The ability to detect and recognize buildings is important to a variety of vision applications operating in outdoor urban environments. These include landmark recognition, assisted and autonomous navigation, image-based rendering, and 3D scene modeling. The problem of detecting multiple planar surfaces from a single image has been solved with this technology.
Image line segments are first located, and then the vanishing points of these segments are determined. Groups of short segments are combined into longer segments while maintaining alignment with the associated vanishing points. Next, the intersections of line segments associated with pairs of vanishing points are used to generate local support for planar facades at different orientations. The plane support points are then clustered using an algorithm that requires no knowledge of the number of clusters or of their spatial proximity. Finally, building facades are identified by fitting vanishing-point-aligned quadrilaterals to the clustered support points. The main contribution of this approach is its improved performance over existing approaches while placing no constraints on the facades in terms of their number or orientation, and minimal constraints on the length of the detected line segments.

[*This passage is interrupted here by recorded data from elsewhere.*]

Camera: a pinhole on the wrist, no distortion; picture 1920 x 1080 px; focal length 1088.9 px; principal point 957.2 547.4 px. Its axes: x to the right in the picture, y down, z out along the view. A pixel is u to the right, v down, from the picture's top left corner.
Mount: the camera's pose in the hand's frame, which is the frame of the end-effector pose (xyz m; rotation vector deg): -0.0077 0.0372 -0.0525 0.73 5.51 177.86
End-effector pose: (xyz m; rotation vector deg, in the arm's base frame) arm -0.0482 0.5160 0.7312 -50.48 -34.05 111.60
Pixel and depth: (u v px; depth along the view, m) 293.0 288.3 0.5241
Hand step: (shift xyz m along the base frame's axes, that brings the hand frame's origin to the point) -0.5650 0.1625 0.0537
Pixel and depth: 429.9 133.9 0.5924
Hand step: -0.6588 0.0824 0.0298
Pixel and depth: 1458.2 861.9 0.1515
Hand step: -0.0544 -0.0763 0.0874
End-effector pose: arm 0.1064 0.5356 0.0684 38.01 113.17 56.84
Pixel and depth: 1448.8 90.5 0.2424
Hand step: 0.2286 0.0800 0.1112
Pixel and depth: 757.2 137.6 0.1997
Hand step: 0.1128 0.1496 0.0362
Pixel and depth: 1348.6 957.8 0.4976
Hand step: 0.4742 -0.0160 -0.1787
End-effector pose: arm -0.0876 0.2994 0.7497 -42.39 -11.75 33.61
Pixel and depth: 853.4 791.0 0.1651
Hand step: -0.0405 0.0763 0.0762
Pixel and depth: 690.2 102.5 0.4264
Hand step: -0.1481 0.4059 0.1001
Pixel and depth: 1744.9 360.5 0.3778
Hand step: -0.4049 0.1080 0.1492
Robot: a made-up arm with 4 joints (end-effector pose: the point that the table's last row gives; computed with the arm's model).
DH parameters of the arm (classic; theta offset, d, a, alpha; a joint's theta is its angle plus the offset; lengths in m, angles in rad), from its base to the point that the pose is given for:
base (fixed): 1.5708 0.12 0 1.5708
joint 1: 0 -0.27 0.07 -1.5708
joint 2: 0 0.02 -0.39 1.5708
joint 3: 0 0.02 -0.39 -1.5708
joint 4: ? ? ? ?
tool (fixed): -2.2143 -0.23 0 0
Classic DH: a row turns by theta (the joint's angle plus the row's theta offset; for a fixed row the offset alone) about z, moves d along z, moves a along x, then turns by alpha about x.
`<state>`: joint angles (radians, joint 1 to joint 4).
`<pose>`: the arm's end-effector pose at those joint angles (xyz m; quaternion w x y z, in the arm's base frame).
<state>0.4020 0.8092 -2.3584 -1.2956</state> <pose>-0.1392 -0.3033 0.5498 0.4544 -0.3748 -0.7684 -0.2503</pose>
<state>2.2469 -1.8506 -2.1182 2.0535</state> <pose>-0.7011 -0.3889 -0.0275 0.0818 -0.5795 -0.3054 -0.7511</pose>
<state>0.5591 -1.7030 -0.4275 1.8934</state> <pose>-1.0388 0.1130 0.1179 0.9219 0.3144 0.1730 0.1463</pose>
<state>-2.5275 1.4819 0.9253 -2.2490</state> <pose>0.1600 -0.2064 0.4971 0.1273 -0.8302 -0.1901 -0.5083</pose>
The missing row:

Image line segments that have been labeled according to vanishing point provide an initial cue to segmenting planar regions in the image. Under the assumption that intersecting edges in the scene are coplanar and orthogonal, every pair of nearby, nonparallel, vanishing point-aligned image line segments defines the local surface orientation of the scene point that projects to the segment intersection point in the image. For two local image regions to be images of the same plane, the pairs of intersecting line segments in each of the two regions should be labeled with the same two vanishing points. It was determined to cluster pairs of intersecting line segments that have identical vanishing point label pairs.